▸ YOUR GOAL:
Read the lines below, and copy any that contain the string "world".

*** DATASET CONTENT ***

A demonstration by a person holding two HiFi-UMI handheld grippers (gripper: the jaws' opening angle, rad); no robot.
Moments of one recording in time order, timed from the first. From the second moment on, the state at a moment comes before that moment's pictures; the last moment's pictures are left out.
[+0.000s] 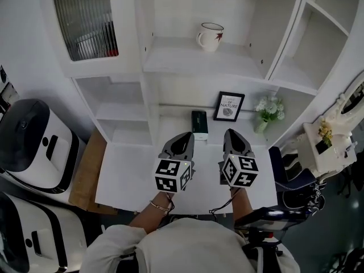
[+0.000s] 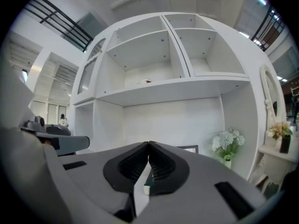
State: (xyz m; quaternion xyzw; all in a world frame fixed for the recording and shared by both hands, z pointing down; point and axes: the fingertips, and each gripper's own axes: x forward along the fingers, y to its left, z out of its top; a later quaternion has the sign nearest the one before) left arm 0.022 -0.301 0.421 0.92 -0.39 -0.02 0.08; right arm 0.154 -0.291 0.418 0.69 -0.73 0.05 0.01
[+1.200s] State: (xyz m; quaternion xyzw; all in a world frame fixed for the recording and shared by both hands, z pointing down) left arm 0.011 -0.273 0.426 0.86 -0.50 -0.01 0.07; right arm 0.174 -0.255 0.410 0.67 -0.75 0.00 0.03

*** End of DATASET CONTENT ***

▸ SOLUTION FOR THIS TASK:
State: (xyz m; quaternion xyzw; all in a world frame fixed for the recording and shared by both hands, z pointing down; point and axes: the fingertips, and each gripper's own axes: x forward along the fingers, y to its left, z out of its top; a later quaternion has the sign nearest the one before) left arm 0.022 -0.301 0.421 0.92 -0.39 -0.02 0.08; right arm 0.154 -0.291 0.418 0.69 -0.73 0.05 0.01
[+1.200s] State: (xyz m; quaternion xyzw; all in a world frame fixed for the recording and shared by both hands, z pointing down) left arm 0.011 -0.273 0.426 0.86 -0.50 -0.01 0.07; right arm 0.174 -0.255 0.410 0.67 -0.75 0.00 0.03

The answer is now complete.